The proposed method substantially outperformed MS-Net [14], the only weakly supervised method evaluated on JSRT that is known to us. MS-Net achieved 67% and 81% mIOU (extracted from Fig. 4 in [14]) when trained in 20% and 100% strong supervision (124(123) labeled training images) modes, respectively. (In the former case, bounding boxes and landmarks were used as labels for the remaining 80% of the images.) SemiTC reached \(87 \pm 1.5\)% mIOU in <20% supervision mode (10 labeled images for training and 10 for validation).

Table 2 compares our baseline network and the proposed SemiTC+ with the inter-observer agreement [16] and state-of-the-art chest X-ray segmentation methods [3, 4, 8]. All these methods are based on fully convolutional networks and are trained in a supervised way using at least 124(123) labeled images from the JSRT dataset. For these comparisons, we post-processed all predicted segmentations as described in [4] (small objects removal, hole filling).

Both our baseline and SemiTC+ trained using 124(123) labeled images outperformed Dai et al. [3] and Novikov et al. [8] in segmentation of all structures (without post-processing as well). Both methods performed similarly to the method of Frid-Adar et al. [4], with the heart segmentation being slightly worse and clavicle segmentation being slightly better. (Note that the network of Frid-Adar et al. [4] benefited from pre-training on ImageNet.) We reached human-level performance in lung and heart segmentation and approached it closely in clavicle segmentation, unlike all other methods, which had a larger gap between their performance and the observers’ for clavicle segmentation.

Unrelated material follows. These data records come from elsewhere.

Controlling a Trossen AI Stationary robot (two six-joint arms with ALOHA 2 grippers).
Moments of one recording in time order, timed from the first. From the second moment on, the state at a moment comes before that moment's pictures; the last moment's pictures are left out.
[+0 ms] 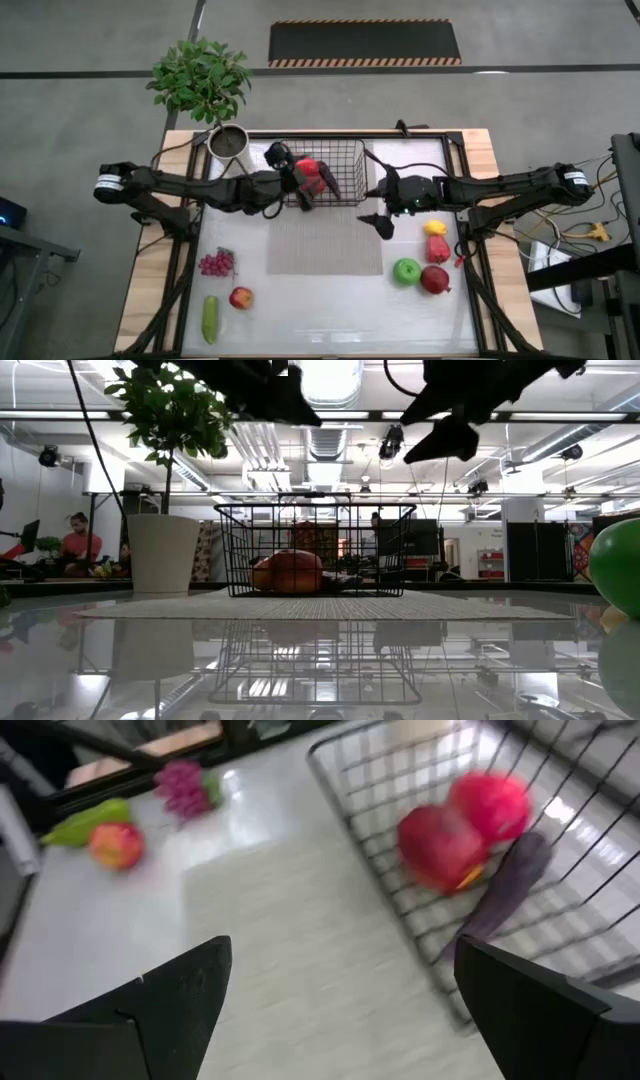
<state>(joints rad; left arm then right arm) -0.01 1.36 0.95 0.20 -0.65 0.24 0.03 1.16 0.81 -0.21 0.10 0.35</state>
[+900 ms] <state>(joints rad) -0.03 1.34 0.94 0.25 -0.40 0.30 0.42 1.52 1.22 -1.32 0.01 0.97</state>
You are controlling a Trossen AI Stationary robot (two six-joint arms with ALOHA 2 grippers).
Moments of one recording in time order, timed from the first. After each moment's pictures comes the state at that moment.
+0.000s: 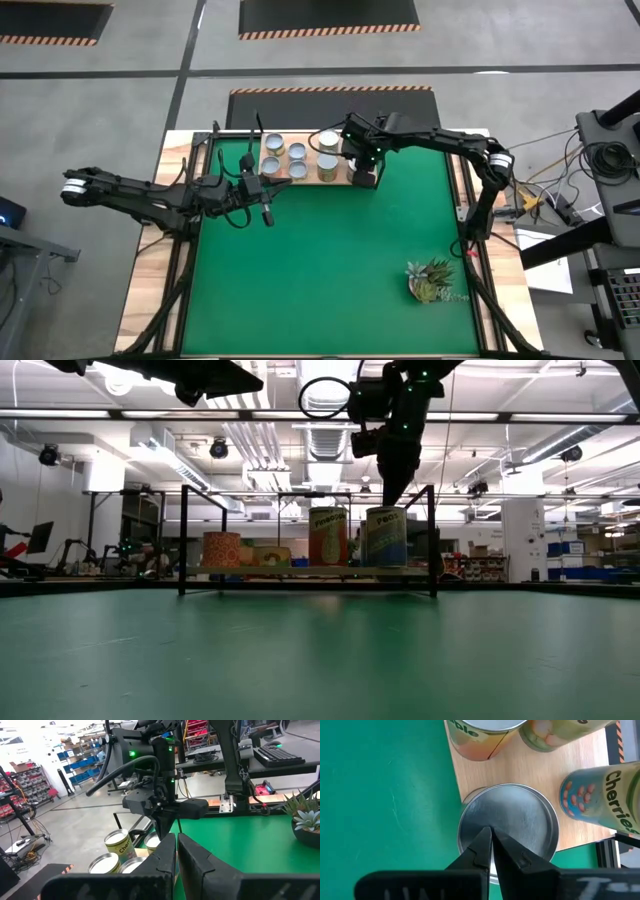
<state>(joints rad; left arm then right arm) -0.07 0.99 0.64 0.30 -0.46 0.20 -0.42 1.80 1.62 -1.07 0.00 -0.24</state>
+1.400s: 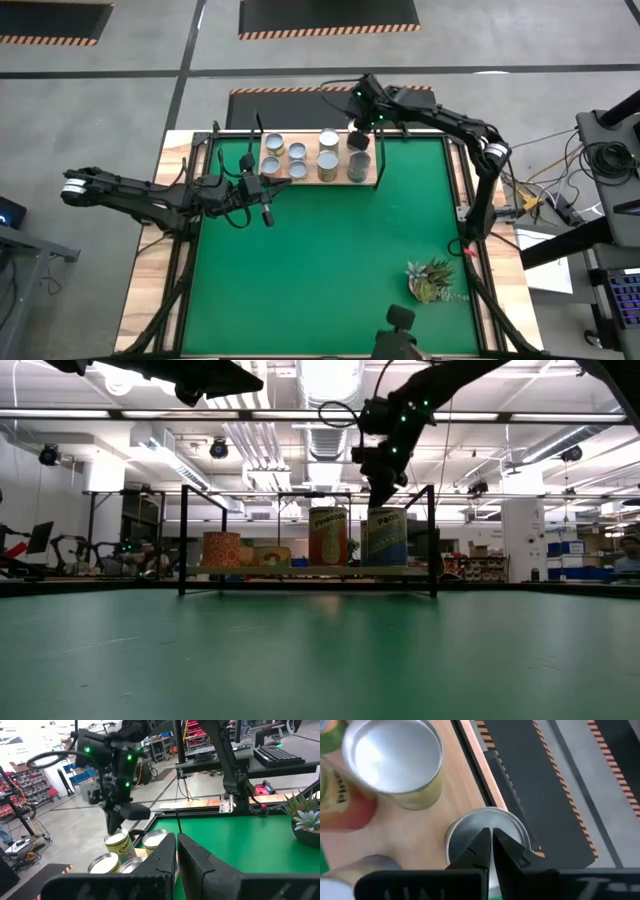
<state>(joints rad) -0.07 0.99 0.64 0.30 -0.46 0.20 -0.66 1.86 1.70 -0.80 0.03 -0.34</state>
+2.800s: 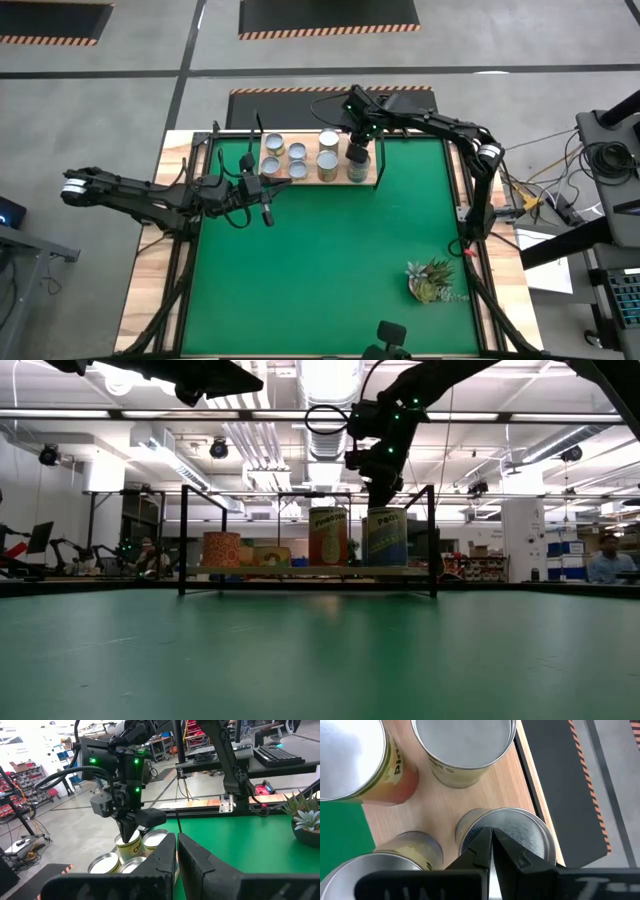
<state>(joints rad) -0.07 0.99 0.64 0.30 -0.46 0.20 -0.59 1.90 1.73 -0.93 0.02 -0.32</state>
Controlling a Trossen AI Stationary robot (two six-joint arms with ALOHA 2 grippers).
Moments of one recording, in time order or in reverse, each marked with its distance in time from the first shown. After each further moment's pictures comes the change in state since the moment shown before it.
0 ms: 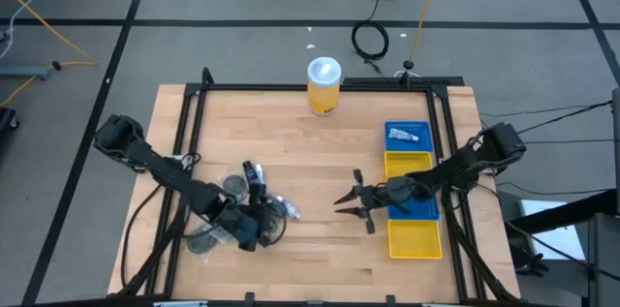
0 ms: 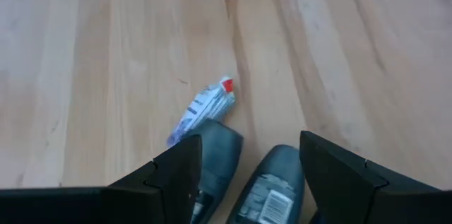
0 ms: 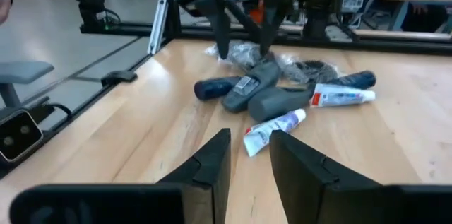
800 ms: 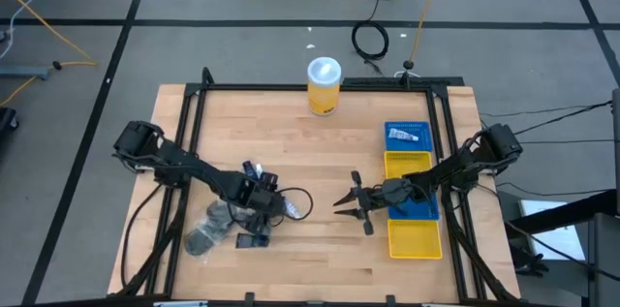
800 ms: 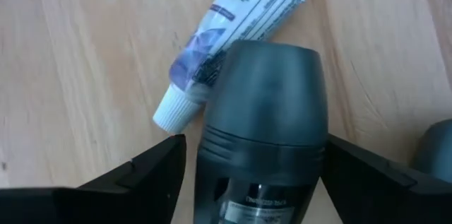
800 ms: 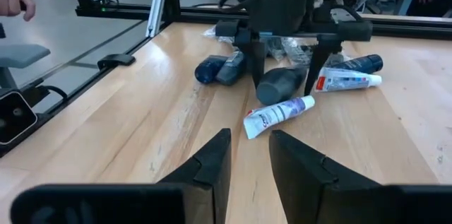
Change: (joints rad) left arm 0.236 0.204 0.005 -0.122 0.274 0.164; right arm 0.000 0.021 0.013 -0.043 -0.005 0.001
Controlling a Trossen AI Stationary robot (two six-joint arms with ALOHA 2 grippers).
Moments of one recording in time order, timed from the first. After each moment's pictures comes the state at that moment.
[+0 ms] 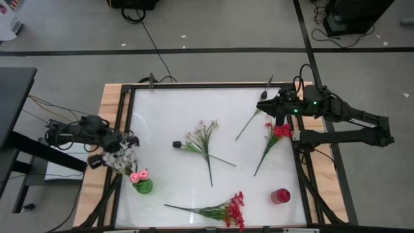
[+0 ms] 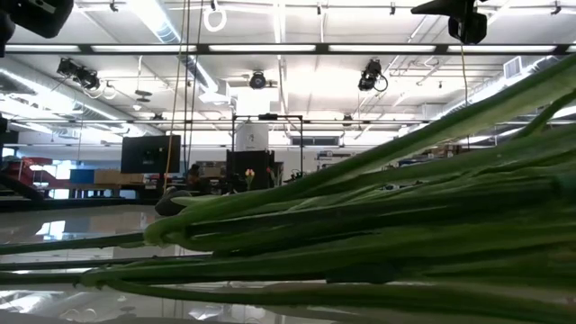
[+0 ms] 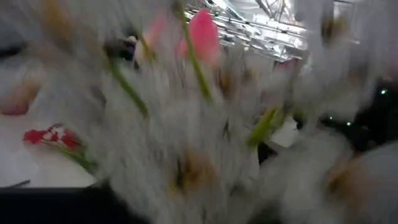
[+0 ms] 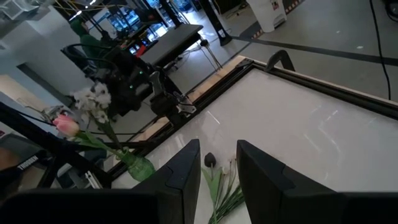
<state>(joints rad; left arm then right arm) -0.13 0.03 0.33 -0.18 0.81 -0.38 -0.24 0.70 0.90 -0.44 -0.01 0.60</state>
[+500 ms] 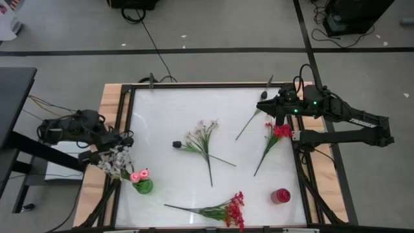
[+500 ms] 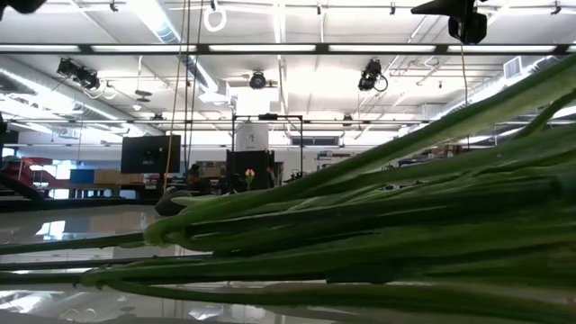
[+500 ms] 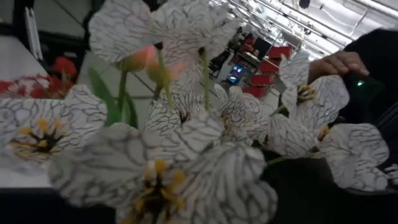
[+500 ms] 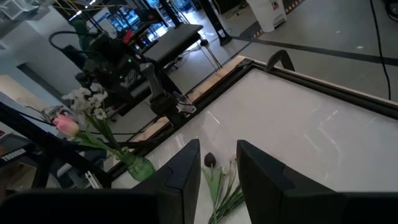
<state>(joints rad) -0.13 0.22 0.60 -0.47 0.89 -0.44 -0.24 0.70 0.90 -0.44 -0.01 0.60</state>
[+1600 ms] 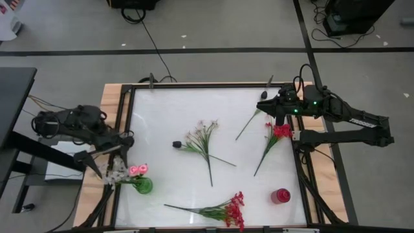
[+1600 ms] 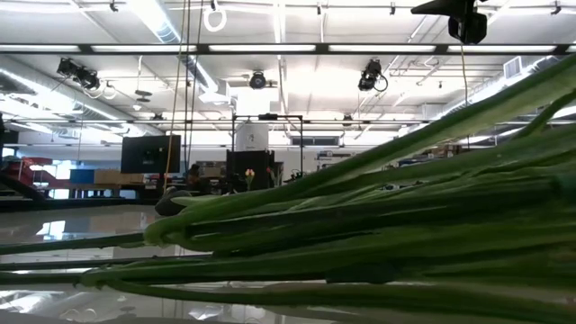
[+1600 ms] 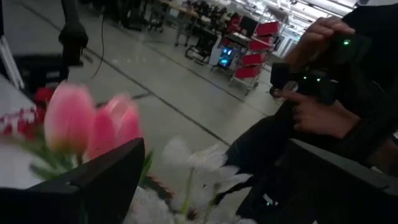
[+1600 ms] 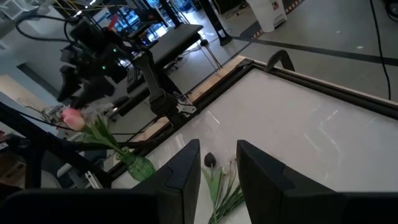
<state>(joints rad) -0.19 0.45 0.82 -0.51 0.90 -0.25 -0.24 0.70 0.90 -0.44 -0.01 0.60</state>
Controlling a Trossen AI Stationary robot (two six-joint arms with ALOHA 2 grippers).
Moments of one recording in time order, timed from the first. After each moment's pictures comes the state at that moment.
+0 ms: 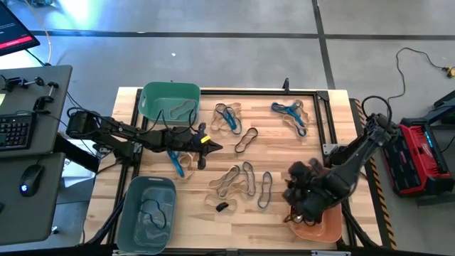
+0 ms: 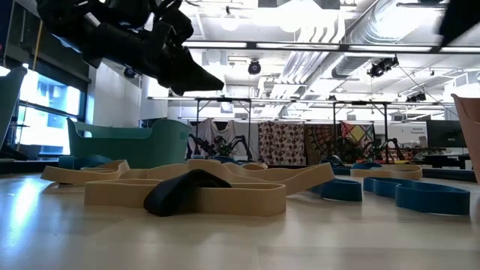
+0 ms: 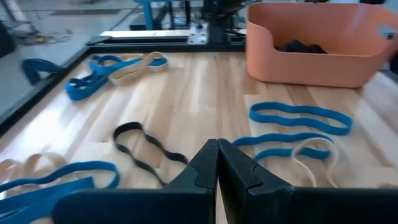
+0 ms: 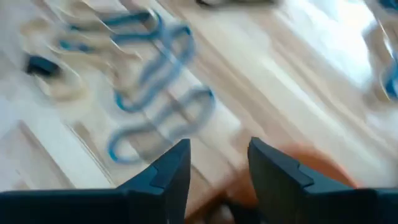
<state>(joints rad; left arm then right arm) 0.02 1.41 0.55 0.54 -0.03 0.04 0.77 1.46 1.26 -1.30 0.56 1.49</state>
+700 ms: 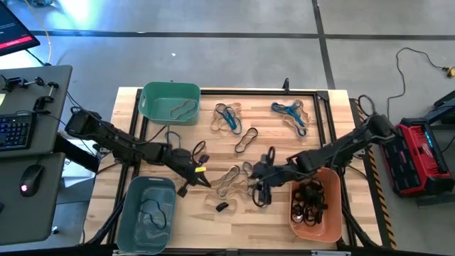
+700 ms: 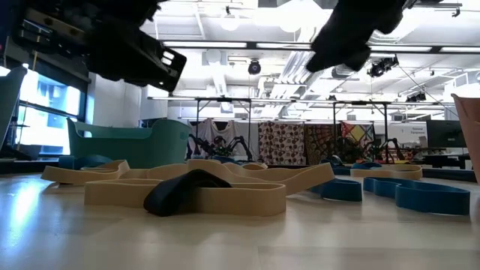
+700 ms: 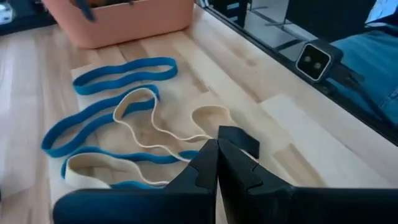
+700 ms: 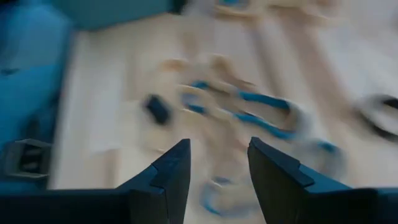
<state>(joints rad) -0.23 1.41 0.55 0.36 0.24 0.17 0.40 1.48 0.96 -0.23 0.21 0.51</state>
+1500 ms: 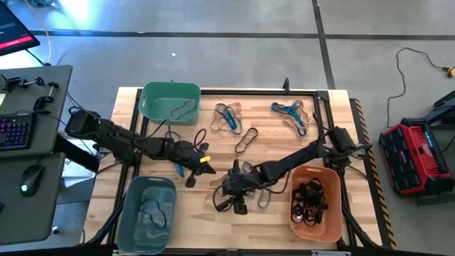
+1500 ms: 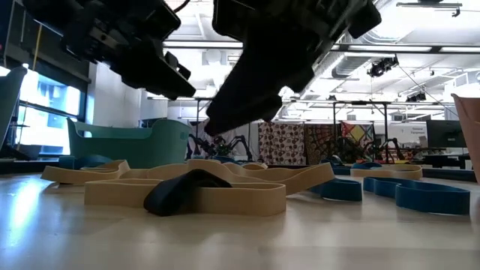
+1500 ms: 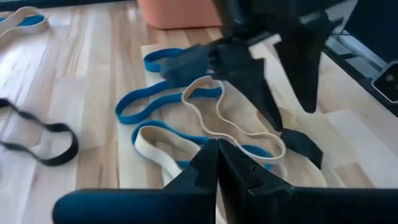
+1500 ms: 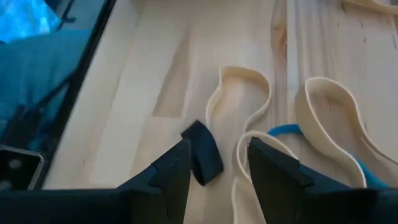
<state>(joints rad) -0.13 1.40 0.57 0.32 0.13 0.07 0.32 1.98 1.25 -0.05 -0.09 0.27</state>
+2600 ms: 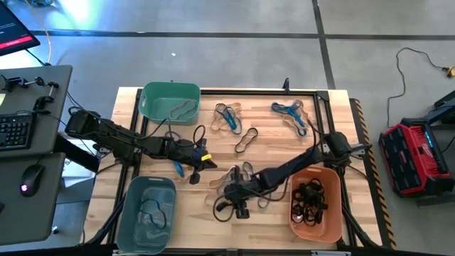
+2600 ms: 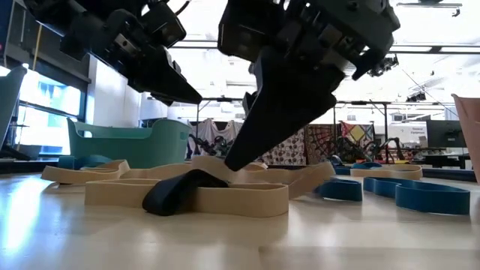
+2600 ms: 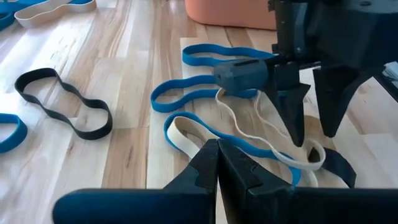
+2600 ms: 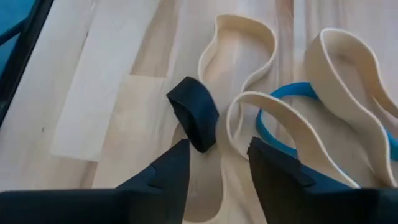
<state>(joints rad) -0.12 1.40 0.57 0.31 0.02 -0.05 0.38 2.03 1.26 -0.11 0.02 0.26</state>
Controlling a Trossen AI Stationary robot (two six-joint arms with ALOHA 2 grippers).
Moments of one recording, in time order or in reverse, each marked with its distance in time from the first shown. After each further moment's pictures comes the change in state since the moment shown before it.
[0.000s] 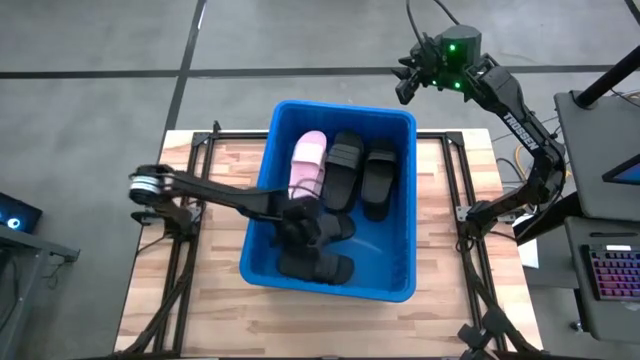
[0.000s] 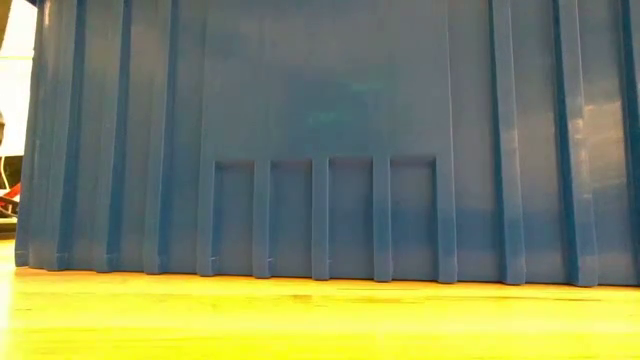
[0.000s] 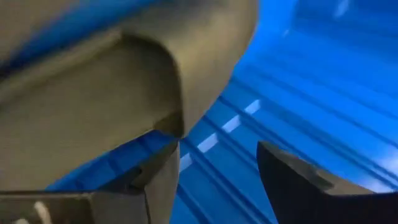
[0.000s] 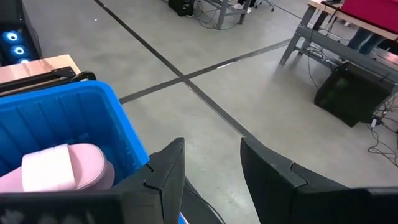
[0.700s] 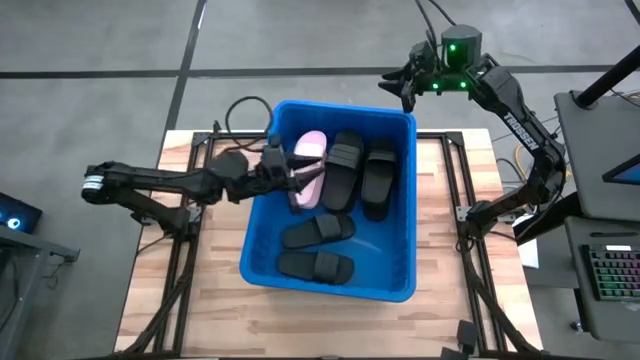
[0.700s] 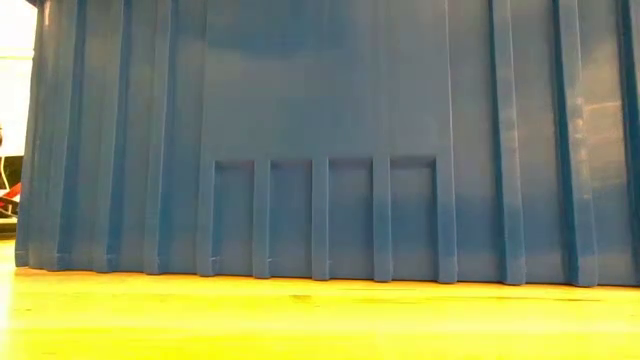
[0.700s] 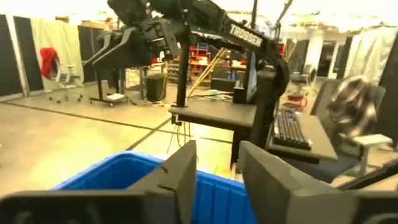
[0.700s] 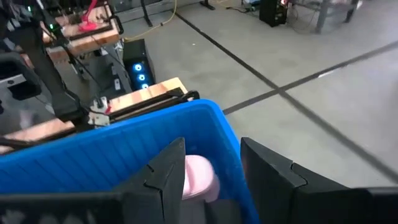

SemiTC+ trained only on 20 images (10 for training and 10 for validation) reached human-level performance in lung segmentation and was only slightly worse than the observers in heart segmentation (2.6% lower IOU). Its clavicle segmentation performance was substantially worse than human, but was only slightly worse than the automatic methods [4, 8] trained using the fully labeled dataset (2.6% and 2.2% lower IOU, respectively). This could not be achieved by purely supervised training with the small labeled set, which was substantially worse in segmentation of all structures.

5 Conclusion

We proposed a novel semi-supervised segmentation method that learns consistency under transformations. The evaluation on a public chest X-ray dataset showed that the proposed consistency regularization improved the segmentation performance both when all training data was labeled and when additional unlabeled data was used for training. We achieved the performance comparable to the state-of-the-art while using more than five times fewer labeled images.